- **TASK REQUIREMENTS**: Take every line containing "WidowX" from the material and copy it.

- **DATA IN THIS EXERCISE**:
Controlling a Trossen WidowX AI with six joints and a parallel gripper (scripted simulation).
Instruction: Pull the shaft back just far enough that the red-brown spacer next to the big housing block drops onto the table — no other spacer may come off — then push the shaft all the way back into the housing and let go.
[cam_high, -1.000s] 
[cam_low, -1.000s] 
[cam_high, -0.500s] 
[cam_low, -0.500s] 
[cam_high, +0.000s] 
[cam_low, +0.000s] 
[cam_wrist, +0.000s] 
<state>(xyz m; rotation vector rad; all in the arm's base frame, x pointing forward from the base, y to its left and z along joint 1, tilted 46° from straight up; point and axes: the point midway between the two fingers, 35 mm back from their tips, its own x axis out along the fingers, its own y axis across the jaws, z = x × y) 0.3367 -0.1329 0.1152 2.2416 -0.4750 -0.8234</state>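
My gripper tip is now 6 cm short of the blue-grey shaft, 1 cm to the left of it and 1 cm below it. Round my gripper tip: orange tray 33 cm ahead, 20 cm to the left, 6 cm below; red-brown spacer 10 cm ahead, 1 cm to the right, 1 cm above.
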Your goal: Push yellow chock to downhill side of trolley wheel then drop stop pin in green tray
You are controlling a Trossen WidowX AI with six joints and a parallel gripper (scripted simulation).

- **THE COMPLETED TASK**:
Controlling a Trossen WidowX AI with six joints and a parallel gripper (scripted simulation).
You are controlling a Trossen WidowX AI with six joints and a parallel gripper (scripted simulation).

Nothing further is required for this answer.